Character for character, give back every line below.

====== Data provided

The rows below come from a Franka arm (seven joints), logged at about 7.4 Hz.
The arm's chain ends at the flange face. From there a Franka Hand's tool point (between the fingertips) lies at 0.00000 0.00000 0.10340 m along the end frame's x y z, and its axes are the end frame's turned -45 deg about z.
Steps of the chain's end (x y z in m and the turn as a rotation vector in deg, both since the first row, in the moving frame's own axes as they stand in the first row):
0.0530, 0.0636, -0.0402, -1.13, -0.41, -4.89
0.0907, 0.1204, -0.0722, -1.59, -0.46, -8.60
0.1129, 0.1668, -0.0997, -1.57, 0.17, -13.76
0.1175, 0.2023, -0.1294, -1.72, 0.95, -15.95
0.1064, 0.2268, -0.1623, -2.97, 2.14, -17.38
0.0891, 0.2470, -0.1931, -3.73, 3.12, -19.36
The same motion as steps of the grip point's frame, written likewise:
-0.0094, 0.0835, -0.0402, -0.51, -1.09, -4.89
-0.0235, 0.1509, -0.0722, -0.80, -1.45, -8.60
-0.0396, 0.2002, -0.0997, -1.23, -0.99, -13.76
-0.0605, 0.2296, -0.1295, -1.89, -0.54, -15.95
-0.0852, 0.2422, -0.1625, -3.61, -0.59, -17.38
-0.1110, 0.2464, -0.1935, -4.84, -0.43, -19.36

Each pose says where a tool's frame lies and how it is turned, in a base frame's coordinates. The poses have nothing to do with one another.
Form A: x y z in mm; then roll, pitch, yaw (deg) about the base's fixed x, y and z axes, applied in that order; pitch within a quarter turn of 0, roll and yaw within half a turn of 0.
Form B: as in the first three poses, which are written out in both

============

(The answer):
The rows below come from a Franka arm (seven joints), logged at about 7.4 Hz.
The arm's chain ends at the flange face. From there a Franka Hand's tool point (between the fingertips) lies at 0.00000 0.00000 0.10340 m along the end frame's x y z, and its axes are the end frame's turned -45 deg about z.
Steps of the chain's end (x y z in m and the turn as a rotation vector in deg, both since the first row, in the moving frame's own axes as they stand in the first row):
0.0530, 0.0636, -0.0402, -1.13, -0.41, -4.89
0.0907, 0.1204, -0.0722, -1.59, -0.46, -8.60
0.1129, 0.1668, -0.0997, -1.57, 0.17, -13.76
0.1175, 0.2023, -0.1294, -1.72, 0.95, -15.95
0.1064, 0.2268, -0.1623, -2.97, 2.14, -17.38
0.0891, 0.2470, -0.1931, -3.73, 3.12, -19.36
The same motion as steps of the grip point's frame, written likewise:
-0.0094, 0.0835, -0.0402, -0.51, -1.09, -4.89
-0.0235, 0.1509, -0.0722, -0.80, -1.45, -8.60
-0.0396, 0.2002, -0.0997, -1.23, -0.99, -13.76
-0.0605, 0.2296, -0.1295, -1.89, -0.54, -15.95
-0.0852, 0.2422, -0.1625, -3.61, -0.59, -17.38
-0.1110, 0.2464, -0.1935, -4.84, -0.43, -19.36

Each pose says where a tool's frame lies and how it is turned, in a base frame's coordinates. The poses have nothing to do with one another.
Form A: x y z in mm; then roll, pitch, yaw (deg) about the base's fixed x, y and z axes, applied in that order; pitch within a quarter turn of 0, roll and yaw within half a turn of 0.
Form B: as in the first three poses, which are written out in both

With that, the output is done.